Strategy: This is regularly a two-stop race due to the ease of overtaking and tire wear, with Pirelli bringing the C2, C3 and C4 compounds for the last time in 2022. The weather can change in an instant and can cause mayhem during a race weekend, keeping every strategist and mechanic on their toes.

Pirelli Tires


“The three compounds in the middle of the range for a circuit where we expect a lot of overtaking”

“Formula 1 heads to Interlagos next weekend: the shortest lap of the year after Monaco and Mexico. It’s a historic track run anti-clockwise, which alternates some quick sections as well as medium-speed sequences of corners, such as the famous ‘Senna esses’. There aren’t any big demands on the tires in terms of traction and braking because it’s a very flowing layout, and the lack of slow corners means that the teams are able to control the degradation on the rear tires. Brazil will host the “Sprint” also this year, the last of the season, and it will be particularly interesting with this car package to see what will happen on the track and, once again, the key role of the different strategies that can be used: in 2021 the grid on Saturday was equally split between drivers starting on the medium and the soft tires. Despite the short length of the track, there’s normally plenty of overtaking. Just think of Lewis Hamilton who was the protagonist of a comeback that brought him to victory from 10th place, using a two-stop strategy. So the new generation of cars and tires seems set to provide us with another thrilling race this year.”

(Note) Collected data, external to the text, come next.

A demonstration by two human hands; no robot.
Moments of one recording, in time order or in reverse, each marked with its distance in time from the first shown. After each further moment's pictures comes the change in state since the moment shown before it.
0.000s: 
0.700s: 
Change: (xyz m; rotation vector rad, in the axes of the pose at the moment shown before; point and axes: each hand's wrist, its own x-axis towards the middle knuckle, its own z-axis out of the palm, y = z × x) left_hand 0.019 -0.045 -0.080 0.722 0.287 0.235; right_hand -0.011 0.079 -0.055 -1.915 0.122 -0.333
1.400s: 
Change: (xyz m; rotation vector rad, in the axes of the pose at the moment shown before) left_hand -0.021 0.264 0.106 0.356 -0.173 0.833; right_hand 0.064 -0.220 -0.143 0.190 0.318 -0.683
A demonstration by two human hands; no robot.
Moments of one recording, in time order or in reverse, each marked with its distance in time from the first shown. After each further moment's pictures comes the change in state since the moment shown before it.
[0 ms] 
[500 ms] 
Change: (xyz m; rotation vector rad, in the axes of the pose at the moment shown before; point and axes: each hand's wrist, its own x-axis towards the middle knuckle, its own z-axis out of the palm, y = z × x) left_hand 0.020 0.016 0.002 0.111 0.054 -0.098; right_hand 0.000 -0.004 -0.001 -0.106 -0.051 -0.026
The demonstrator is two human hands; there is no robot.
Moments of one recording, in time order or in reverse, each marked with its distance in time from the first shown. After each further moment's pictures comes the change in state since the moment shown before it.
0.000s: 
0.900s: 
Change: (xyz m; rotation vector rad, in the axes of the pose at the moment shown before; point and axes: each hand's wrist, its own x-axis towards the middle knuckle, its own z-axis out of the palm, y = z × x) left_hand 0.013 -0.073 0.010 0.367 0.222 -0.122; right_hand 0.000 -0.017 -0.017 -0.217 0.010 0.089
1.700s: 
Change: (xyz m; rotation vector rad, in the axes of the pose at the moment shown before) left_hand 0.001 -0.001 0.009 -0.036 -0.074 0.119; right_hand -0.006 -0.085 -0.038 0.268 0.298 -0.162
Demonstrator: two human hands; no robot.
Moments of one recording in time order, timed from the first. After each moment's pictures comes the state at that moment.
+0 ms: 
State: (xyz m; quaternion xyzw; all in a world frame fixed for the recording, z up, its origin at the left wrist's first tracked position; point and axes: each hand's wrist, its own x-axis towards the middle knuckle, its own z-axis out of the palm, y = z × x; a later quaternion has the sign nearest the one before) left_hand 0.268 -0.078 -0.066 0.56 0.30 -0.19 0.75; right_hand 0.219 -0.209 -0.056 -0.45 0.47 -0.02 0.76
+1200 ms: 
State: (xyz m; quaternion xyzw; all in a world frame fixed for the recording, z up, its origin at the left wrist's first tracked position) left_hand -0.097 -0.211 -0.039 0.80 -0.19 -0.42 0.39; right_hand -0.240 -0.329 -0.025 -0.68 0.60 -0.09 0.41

  • Pirelli will bring the three compounds in the middle of the range to the Brazilian Grand Prix: C2 will be the P Zero White hard, C3 will be the P Zero Yellow medium, and C4 will be the P Zero Red soft. The previous two races in Austin and Mexico City used the same selection.
  • Interlagos will host the third and final F1 Sprint race of the season, after Imola and Spielberg. As a result, the Pirelli Pole Position Award will be given out on Friday after qualifying.
  • The Autodromo José Carlos Pace, named after the famous Brazilian driver of Italian origin, runs anti-clockwise and contains 15 corners, which place medium lateral demands on the tires.
  • The Brazilian Grand Prix is well-known for plenty of overtaking and frequent appearances from the safety car. The weather is always another question mark, with torrential rain as well as high temperatures and sunshine seen in previous years.
  • The teams used varying strategies in 2021 but the drivers on the podium all stopped twice. Lewis Hamilton, the winner, finished the race on P Zero White hard ahead of Max Verstappen and Valtteri Bottas on the same compound.